The task: Check each line of the entries below for the word "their", and copy out the ones that have it.

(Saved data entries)
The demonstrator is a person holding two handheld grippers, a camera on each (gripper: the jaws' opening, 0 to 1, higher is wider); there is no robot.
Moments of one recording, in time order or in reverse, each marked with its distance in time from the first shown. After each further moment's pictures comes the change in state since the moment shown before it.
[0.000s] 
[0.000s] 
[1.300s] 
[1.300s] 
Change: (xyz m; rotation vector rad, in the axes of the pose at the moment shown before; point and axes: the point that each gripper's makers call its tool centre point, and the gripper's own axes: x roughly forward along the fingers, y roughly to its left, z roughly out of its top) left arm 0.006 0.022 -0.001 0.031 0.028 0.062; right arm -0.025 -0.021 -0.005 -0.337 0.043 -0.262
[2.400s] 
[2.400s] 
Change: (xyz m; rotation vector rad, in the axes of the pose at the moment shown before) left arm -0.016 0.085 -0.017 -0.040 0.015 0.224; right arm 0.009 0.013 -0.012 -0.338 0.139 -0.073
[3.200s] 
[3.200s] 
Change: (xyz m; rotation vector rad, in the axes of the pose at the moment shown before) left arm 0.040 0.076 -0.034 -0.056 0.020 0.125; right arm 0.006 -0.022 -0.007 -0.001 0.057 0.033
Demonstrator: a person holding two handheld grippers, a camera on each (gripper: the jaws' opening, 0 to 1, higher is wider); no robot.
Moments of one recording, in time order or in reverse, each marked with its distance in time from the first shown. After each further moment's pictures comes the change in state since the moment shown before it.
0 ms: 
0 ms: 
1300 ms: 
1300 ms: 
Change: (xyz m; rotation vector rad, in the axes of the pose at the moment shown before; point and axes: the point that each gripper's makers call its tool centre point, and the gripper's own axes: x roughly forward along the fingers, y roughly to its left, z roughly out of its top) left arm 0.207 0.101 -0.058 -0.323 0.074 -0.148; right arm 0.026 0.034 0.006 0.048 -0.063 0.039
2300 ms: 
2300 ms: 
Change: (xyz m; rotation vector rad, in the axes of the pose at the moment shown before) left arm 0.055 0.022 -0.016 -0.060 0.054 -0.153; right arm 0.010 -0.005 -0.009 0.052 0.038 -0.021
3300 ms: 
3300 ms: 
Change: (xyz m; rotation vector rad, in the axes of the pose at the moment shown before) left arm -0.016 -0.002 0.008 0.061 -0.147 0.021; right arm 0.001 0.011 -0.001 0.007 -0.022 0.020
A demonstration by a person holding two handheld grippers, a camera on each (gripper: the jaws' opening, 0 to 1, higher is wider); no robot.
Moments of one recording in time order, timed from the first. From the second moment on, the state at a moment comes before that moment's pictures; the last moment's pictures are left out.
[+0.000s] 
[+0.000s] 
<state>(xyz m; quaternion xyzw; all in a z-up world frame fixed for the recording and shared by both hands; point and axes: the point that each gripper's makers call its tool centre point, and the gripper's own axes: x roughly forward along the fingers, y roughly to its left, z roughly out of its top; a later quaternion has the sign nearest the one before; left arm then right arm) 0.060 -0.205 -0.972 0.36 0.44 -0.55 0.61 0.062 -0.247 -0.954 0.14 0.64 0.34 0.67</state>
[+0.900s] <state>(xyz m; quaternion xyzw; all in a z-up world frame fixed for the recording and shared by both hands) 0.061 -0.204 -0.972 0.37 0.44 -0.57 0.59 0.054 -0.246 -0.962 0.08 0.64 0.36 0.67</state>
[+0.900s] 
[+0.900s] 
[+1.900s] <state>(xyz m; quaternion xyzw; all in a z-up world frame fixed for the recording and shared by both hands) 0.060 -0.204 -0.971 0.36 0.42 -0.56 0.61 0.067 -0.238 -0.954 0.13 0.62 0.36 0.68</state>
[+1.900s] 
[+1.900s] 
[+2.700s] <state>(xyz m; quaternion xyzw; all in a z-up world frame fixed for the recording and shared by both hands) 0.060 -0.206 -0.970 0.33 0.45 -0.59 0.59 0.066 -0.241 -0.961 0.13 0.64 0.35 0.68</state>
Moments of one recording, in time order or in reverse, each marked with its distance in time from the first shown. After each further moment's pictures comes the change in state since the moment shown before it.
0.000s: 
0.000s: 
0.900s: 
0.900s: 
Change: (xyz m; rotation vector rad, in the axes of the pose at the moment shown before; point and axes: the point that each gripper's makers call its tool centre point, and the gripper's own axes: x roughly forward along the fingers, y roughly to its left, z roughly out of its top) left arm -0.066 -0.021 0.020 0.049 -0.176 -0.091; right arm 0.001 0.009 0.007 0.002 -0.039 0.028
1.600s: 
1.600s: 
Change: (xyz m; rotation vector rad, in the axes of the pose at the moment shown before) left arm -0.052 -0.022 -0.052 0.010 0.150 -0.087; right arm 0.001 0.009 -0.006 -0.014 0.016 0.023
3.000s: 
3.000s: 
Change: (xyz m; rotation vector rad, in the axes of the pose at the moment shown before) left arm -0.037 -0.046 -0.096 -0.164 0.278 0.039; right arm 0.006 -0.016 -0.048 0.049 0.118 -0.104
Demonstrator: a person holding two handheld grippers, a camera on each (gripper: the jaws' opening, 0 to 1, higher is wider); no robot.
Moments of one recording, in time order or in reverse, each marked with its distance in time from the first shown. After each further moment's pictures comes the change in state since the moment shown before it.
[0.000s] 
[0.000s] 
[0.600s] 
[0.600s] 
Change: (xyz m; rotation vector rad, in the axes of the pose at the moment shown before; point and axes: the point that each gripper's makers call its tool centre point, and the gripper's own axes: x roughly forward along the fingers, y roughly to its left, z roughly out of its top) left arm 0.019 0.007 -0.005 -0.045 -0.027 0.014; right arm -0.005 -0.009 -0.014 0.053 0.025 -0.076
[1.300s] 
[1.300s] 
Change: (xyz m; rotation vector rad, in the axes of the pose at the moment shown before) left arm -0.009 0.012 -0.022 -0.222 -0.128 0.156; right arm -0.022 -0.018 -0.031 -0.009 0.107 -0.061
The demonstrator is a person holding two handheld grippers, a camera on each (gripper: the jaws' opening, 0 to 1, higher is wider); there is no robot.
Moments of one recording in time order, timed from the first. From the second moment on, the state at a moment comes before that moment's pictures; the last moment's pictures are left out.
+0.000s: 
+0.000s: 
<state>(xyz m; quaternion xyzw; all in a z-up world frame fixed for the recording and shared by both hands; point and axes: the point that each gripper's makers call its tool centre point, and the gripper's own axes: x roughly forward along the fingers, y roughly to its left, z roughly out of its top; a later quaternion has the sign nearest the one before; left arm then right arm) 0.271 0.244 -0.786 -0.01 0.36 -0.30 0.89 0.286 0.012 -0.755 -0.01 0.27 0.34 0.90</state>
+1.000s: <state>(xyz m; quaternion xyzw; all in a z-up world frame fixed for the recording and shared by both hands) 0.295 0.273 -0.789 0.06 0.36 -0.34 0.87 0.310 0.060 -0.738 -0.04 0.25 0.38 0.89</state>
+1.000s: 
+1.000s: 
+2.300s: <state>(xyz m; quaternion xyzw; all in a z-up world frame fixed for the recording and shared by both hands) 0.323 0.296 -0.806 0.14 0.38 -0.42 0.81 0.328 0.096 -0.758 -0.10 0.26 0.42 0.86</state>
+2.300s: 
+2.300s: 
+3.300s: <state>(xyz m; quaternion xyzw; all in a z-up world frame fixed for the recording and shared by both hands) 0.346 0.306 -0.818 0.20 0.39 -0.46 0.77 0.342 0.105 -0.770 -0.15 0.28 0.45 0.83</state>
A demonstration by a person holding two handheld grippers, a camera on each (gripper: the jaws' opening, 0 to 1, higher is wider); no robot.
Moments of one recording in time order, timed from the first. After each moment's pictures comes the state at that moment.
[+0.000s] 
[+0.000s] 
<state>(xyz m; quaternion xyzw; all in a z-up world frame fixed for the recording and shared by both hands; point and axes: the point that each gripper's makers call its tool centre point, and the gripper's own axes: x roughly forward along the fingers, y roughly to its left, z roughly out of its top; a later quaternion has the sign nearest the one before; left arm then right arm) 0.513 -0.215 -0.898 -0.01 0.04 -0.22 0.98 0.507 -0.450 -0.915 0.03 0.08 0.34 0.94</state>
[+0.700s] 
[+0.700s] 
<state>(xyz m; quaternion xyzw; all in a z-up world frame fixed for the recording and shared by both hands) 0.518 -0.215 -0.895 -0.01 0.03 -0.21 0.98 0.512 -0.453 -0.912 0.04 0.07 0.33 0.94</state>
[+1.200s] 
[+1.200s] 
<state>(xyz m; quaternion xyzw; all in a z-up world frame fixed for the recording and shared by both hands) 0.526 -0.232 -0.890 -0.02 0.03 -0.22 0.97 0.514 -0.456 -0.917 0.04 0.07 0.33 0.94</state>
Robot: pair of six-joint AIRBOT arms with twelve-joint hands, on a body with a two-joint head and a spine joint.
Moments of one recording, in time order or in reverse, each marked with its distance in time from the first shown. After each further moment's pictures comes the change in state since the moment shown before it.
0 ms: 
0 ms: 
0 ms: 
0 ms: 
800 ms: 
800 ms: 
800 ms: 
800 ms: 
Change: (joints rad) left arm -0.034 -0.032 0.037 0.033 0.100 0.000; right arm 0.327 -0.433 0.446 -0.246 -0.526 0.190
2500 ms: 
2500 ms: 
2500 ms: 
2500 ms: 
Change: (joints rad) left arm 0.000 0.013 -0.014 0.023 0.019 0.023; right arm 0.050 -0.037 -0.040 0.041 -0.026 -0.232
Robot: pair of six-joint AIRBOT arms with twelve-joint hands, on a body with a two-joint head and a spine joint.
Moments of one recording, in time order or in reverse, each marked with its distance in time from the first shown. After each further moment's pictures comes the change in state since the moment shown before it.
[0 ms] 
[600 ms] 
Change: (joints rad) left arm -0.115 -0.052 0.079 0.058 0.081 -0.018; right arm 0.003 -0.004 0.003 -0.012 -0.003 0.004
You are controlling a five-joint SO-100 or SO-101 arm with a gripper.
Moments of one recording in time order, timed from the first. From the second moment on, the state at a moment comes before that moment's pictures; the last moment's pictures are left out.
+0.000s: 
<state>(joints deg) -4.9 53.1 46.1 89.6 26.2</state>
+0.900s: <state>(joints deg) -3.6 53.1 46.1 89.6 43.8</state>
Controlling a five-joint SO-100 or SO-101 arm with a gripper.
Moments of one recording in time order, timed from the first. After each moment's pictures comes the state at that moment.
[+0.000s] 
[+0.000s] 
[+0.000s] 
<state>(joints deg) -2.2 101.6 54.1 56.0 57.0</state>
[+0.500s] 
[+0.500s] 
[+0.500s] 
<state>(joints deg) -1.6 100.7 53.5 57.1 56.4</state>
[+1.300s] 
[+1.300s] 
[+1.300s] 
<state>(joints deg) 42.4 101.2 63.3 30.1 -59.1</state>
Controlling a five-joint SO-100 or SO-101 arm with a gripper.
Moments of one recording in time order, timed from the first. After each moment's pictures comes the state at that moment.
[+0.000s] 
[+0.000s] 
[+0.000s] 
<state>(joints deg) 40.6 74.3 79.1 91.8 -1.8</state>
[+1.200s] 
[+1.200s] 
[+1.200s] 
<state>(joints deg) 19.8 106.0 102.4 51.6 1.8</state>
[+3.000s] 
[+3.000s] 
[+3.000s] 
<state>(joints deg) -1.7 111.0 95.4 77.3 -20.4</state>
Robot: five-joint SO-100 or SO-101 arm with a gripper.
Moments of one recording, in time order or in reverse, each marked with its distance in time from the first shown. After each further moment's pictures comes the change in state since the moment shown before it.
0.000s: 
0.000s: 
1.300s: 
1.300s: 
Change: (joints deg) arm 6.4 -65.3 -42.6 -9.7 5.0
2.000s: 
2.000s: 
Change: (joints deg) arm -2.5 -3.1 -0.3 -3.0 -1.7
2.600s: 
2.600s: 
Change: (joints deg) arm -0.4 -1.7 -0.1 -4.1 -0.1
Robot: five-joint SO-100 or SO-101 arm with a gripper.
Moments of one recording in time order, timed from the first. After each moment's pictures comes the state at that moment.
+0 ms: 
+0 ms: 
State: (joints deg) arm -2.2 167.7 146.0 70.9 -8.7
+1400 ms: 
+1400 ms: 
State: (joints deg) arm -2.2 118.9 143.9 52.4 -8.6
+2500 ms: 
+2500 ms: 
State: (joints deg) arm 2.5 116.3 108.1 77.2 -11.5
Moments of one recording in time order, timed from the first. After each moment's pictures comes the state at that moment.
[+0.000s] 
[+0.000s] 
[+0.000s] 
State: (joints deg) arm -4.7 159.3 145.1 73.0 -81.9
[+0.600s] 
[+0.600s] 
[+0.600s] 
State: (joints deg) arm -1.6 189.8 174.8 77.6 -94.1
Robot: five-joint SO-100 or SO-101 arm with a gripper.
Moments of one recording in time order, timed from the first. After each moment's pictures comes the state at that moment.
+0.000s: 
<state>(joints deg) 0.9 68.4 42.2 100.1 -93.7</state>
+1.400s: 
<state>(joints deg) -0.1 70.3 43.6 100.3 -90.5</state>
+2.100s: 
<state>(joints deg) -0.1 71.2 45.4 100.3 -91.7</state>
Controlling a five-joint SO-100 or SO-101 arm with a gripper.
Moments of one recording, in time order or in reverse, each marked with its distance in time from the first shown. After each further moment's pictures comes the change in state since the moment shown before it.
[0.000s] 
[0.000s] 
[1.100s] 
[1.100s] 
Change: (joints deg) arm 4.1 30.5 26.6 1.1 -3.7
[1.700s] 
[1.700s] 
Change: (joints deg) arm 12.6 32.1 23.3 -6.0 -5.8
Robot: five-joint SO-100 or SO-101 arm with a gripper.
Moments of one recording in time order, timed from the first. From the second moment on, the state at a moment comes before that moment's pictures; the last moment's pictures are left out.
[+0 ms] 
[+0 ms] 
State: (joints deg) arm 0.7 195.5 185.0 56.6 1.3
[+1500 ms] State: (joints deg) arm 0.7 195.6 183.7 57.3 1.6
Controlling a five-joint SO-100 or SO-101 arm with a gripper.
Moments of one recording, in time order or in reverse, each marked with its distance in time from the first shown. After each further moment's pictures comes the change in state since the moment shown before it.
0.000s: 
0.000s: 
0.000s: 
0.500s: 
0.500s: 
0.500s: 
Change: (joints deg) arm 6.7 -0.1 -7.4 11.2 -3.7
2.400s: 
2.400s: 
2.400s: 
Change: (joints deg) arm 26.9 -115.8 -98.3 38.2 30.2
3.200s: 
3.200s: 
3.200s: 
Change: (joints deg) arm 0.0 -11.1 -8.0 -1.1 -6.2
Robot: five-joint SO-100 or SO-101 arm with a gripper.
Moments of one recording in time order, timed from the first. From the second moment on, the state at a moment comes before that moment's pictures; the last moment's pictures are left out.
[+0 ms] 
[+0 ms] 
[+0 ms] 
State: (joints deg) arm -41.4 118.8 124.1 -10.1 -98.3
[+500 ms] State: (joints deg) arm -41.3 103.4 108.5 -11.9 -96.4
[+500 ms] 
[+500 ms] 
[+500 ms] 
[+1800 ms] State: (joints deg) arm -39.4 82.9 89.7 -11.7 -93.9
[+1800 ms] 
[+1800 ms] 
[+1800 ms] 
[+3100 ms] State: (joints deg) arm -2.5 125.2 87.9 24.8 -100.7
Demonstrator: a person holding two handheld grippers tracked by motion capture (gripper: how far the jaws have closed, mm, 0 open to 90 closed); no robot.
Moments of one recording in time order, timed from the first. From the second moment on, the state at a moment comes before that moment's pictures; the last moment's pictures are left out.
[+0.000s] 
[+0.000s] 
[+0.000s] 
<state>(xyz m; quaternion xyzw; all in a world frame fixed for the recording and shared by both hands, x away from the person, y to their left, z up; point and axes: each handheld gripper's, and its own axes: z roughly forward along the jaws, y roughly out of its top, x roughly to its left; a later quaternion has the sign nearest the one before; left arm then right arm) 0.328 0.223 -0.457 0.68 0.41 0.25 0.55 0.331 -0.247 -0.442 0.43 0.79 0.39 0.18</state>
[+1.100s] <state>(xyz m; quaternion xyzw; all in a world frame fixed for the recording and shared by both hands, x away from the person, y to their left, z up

Task solution:
<state>(xyz m; quaternion xyzw; all in a world frame fixed for the recording and shared by both hands, x away from the person, y to their left, z up; point and axes: each handheld gripper's, and its own axes: z roughly forward along the jaws, y roughly out of its top, x roughly to its left; a later quaternion has the sign nearest the one before; left arm then right arm) 0.328 0.223 -0.457 0.68 0.41 0.25 0.55 0.331 -0.247 -0.442 0.43 0.79 0.39 0.18</state>
[+1.100s] <state>(xyz m; quaternion xyzw; all in a world frame fixed for the recording and shared by both hands, x away from the person, y to their left, z up

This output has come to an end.